Search code examples
pythonweb-scrapingbeautifulsouppython-3.7

beautifulSoup soup.select() returning empty for css selector


I am trying to parse some links from this site https://news.ycombinator.com/

I want to select a specific table

document.querySelector("#hnmain > tbody > tr:nth-child(3) > td > table")

I know there css selector limitations for bs4. But the problem is I can't even select as simple as #hnmain > tbody with soup.select('#hnmain > tbody') as it is returning empty

with below code, I'm unable to parse tbody whereas the with js I did (screenshot)

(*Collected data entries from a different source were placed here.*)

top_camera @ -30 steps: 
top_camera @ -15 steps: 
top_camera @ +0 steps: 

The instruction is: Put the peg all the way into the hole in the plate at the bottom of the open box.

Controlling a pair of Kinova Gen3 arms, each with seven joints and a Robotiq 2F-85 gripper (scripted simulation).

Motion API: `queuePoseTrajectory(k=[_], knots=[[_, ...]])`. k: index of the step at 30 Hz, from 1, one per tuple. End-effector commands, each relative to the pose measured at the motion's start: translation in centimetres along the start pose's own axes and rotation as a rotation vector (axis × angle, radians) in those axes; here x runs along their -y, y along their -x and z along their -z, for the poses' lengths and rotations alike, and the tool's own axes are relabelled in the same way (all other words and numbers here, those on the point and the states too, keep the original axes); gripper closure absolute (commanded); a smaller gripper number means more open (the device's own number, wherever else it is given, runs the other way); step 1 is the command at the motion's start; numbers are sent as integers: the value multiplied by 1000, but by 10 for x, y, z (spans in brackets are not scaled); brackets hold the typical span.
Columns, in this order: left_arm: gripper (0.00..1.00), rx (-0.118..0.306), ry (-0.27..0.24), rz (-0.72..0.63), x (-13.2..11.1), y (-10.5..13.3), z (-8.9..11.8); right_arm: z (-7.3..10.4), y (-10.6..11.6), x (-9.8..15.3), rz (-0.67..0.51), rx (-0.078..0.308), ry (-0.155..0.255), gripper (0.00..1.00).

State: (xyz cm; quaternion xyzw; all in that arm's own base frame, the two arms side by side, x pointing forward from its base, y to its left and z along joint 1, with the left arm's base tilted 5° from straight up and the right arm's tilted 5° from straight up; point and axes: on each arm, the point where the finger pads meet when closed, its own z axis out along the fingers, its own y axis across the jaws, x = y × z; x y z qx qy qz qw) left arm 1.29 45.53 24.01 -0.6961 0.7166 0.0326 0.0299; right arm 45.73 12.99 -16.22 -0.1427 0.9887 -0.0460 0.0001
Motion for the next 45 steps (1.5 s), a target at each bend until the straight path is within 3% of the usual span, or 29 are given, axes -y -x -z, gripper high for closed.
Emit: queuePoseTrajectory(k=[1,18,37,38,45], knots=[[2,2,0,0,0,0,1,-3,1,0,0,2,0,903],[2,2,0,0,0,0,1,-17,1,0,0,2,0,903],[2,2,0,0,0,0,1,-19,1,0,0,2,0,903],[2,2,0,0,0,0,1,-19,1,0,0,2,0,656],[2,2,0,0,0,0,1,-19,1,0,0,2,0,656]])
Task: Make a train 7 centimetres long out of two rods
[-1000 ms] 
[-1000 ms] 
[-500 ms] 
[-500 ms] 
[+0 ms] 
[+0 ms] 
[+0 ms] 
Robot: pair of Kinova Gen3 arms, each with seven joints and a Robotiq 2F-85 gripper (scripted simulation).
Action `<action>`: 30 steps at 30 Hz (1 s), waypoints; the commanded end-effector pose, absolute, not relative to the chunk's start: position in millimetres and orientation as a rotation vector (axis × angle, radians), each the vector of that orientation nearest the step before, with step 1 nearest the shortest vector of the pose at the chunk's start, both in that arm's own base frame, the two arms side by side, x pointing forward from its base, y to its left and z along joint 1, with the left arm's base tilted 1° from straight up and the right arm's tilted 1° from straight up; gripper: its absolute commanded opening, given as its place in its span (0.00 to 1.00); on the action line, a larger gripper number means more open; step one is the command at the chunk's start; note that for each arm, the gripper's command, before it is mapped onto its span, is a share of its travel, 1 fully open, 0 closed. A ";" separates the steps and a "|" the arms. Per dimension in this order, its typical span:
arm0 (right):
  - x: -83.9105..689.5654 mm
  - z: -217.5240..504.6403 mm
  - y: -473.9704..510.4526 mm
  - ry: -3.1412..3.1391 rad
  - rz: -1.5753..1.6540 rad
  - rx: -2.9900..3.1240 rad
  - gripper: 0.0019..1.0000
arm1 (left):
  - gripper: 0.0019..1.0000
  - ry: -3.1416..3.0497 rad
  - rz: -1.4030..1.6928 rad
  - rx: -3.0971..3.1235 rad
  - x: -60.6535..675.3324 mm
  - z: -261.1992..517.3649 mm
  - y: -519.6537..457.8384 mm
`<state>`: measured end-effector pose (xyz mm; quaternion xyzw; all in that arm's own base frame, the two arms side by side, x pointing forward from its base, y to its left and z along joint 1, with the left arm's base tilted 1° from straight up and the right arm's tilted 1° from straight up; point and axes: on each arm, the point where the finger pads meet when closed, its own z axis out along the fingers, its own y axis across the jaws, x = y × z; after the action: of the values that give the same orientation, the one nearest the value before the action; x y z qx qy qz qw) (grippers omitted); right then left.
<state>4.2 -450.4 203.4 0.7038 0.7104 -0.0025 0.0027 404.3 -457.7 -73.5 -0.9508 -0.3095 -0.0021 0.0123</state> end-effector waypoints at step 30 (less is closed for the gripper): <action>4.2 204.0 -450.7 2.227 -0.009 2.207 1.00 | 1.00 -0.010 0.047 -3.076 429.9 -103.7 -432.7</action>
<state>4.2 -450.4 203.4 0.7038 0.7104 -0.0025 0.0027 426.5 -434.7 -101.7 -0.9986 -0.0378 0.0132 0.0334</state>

from bs4 import BeautifulSoup
import requests
print("-"*100)
print("Hackernews parser")
print("-"*100)
url="https://news.ycombinator.com/"
res=requests.get(url)
html=res.content
soup=BeautifulSoup(html)
table=soup.select('#hnmain > tbody')
print(table)

OUT:

soup=BeautifulSoup(html)
[]

screenshot


Solution

  • I am not getting the html tag tbody from beautifulsoup or the curl script. It means

    soup.select('tbody')
    

    returns empty list. This is the same reason for you to get an empty list.

    To just extract the links you are looking for just do

    soup.select("a.storylink")
    

    It will get the links that you want from the site.